If I was your friend and we served together and you died doing what you believed in, would your soul wish I had a terrible life of pain and suffering?!
Life Instead of Death
When someone gives his life to save your life, you must not waste it. If someone buys your life at the price of his life, you do not dare waste it. Your moral, sacred responsibility is to lead the fullest, richest, best life you can.
Think about this, right now, ahead of time, while you are calm and rational. If you were the one to die and your buddy lived, you would want him to have the best life possible. You died to give him that.
Many warriors in their hour of despair have done the wrong thing, seeking a permanent solution to a temporary problem. They would have sworn that they would never consider suicide. At the moment of truth, however, they did the wrong thing because they had not, with all their heart and soul, worked through it ahead of time.

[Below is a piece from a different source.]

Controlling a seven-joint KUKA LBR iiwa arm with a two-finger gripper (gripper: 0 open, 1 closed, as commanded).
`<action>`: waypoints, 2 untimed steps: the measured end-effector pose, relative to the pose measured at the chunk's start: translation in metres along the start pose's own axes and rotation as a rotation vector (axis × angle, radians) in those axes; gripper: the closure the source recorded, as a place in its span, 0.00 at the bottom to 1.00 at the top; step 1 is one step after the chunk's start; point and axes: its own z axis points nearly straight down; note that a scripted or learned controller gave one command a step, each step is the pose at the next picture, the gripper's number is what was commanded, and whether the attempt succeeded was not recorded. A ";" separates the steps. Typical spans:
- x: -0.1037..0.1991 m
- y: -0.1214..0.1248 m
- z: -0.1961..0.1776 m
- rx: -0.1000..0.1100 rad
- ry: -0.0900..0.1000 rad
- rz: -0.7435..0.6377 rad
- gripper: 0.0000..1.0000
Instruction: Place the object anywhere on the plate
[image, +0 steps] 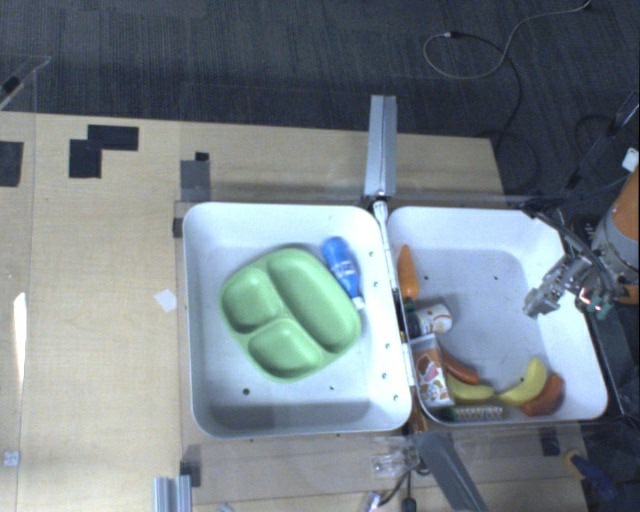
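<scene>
We see the green three-compartment plastic plate (291, 313) in the left bin (205, 330) with nothing on it; a blue bottle (341, 266) lies just beside its far right edge. Our two-finger gripper (548, 292) hovers at the right bin's (500, 250) right side, grasping nothing, spread unclear; judging so, placing remains undone

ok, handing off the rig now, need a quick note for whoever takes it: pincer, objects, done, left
Pincer: over the right bin's right side, above bare floor; nothing seen between its fingers.
Plate: green, three sections, in the left bin, nothing on it. A blue bottle lies beside its upper right edge.
Right bin: carrot, small can, carton, banana and other toy food along the left and bottom walls.
Done: nothing placed.
Left: pick an object, set it on the plate.
</scene>
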 end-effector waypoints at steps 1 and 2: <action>-0.077 0.121 -0.013 -0.002 0.000 -0.176 1.00; -0.016 0.181 0.038 -0.003 0.003 -0.244 1.00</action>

Dr. Grossman uses the following, to make his point:
Saving Private Ryan. Do you remember the end of the movie, when the last Ranger, Captain Miller, lay dying on the bridge? He looks up at Ryan, he looks up at us, and what are his dying words? “Earn this. Earn it.” Earn it. Be worthy. Don’t waste it.
Do you remember the old man at the very end of the movie standing over the grave of his comrades with his grandbabies and his great-grandbabies bouncing all around him? He looks over at his wife, and says, “Tell me I’ve led a good life. Tell me I’ve been a good man.”
How can we equip ourselves, train ourselves, and prepare ourselves so that we will not be found wanting at our moment of truth? How can we “earn” this? As warriors, we can learn, strive and prepare ourselves but in the end we can never truly earn it. We can, however, strive to do our best, like Private Ryan, and dedicate ourselves, ahead of time to master survivor guilt and lead the full, rich and productive life that has been purchased for us at such a dear cost.
One U.S. military leader wrote these words as he witnessed his soldiers engage in great acts of valor: Dear God, where do we get such men? What loving God has provided, that each generation, afresh, there should arise new giants in the land. Were we to go but a single generation without such men, we should surely be both damned and doomed.